Within the material below, count every line with the string "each". Give no more than the number.

*** Information supplied Section Begins ***

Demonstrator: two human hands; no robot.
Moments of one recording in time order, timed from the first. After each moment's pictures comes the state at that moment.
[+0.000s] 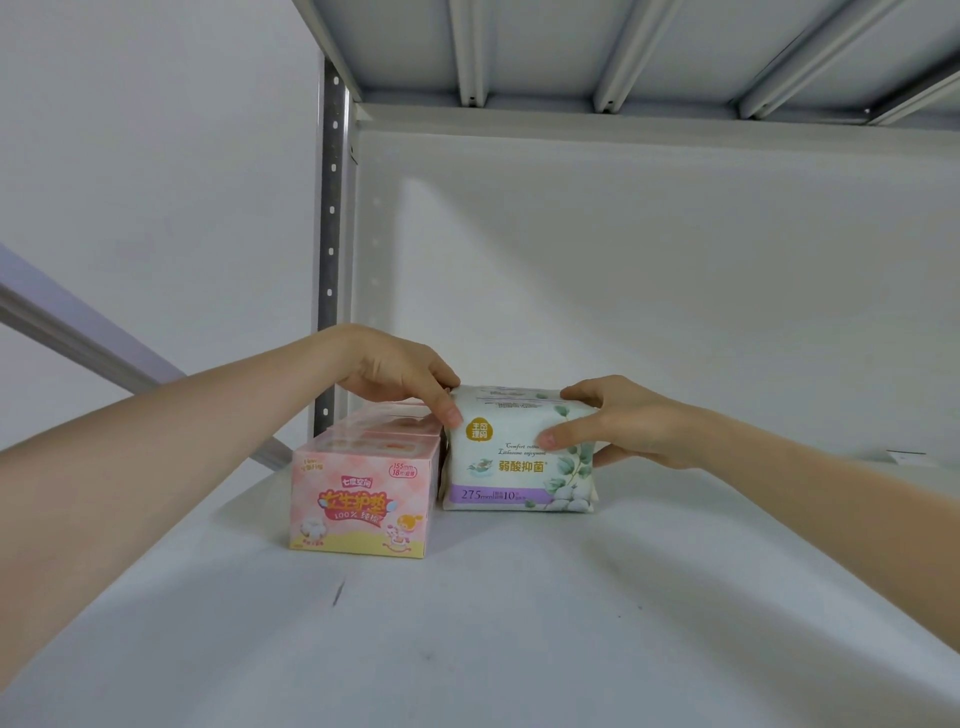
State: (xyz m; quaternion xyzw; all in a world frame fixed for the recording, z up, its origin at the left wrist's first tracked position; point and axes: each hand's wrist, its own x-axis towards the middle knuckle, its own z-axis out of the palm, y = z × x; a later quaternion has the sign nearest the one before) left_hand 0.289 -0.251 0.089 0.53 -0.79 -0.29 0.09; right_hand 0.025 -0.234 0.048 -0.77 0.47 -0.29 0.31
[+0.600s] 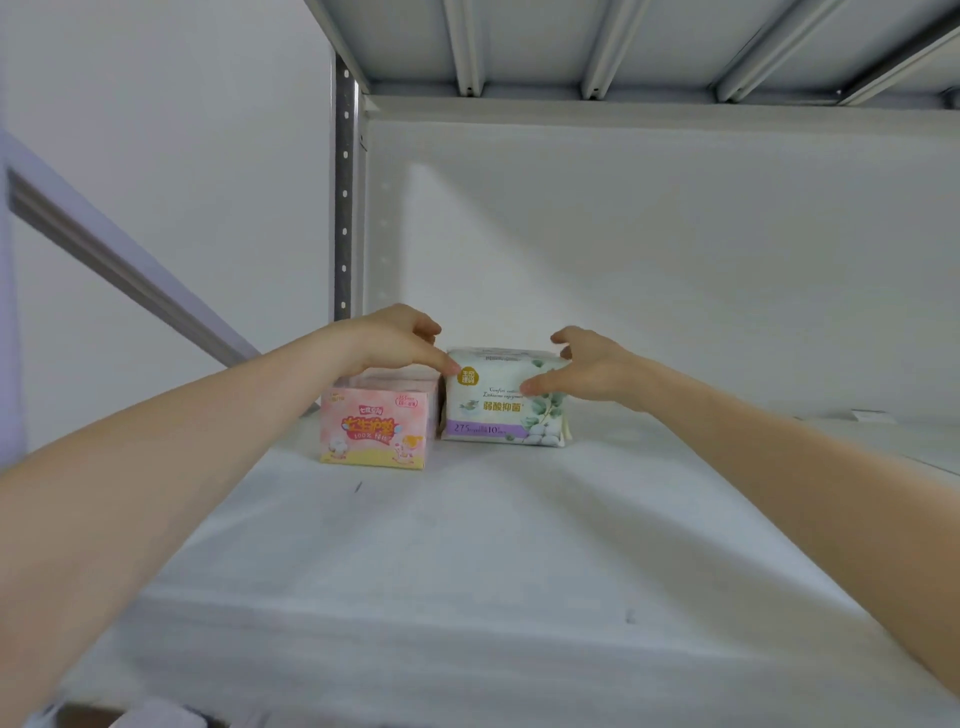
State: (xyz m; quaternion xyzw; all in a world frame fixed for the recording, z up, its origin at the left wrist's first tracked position) left_hand 0.278 -0.189 0.062 0.60 -0.72 -0.14 0.31; right_hand 0.037 -0.196 0.048 -0.77 0.55 -0.30 0.13
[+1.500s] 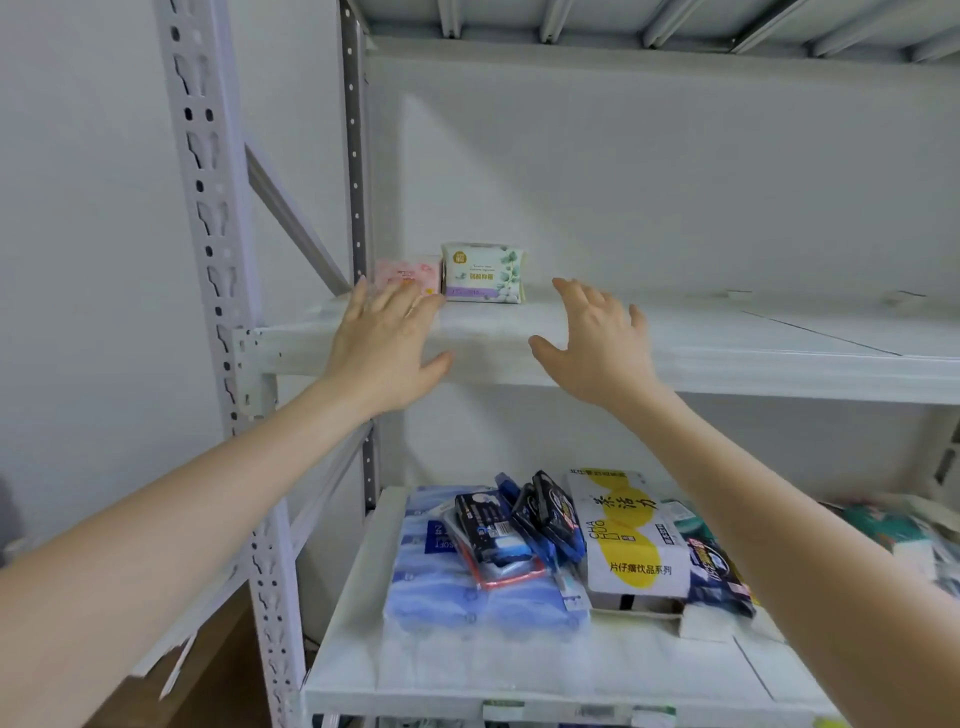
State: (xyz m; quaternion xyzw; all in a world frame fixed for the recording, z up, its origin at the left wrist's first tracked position) left_hand 0.242 0.095 -0.061 0.56 -0.73 0.29 0.25; right_hand 0.015 0.091 -0.049 -0.73 0.57 -0.33 -0.17
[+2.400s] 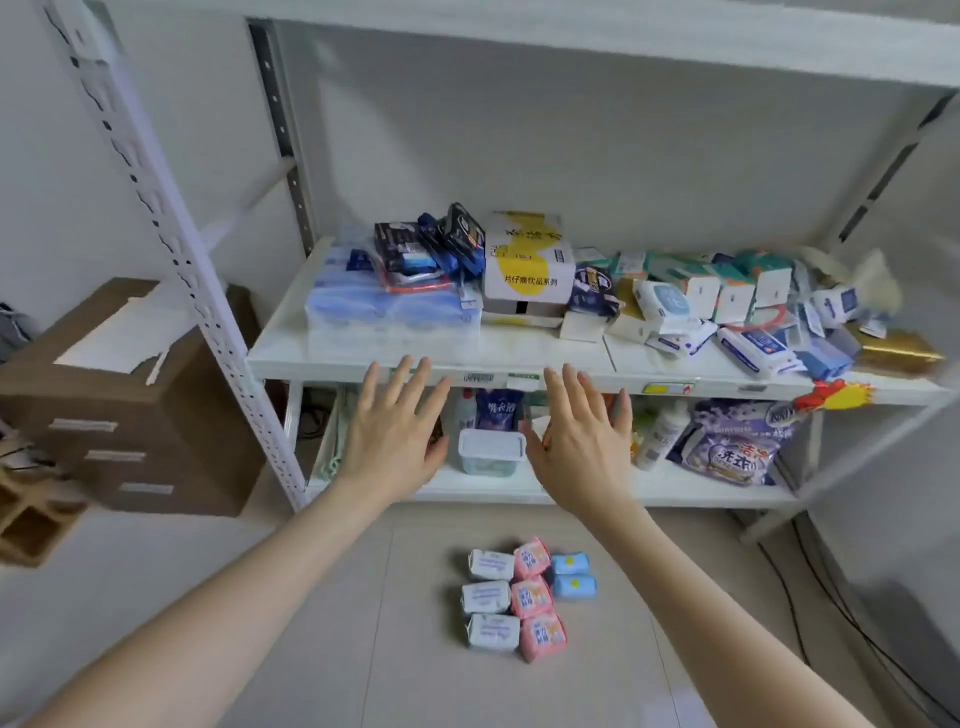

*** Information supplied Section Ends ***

Answer below:
2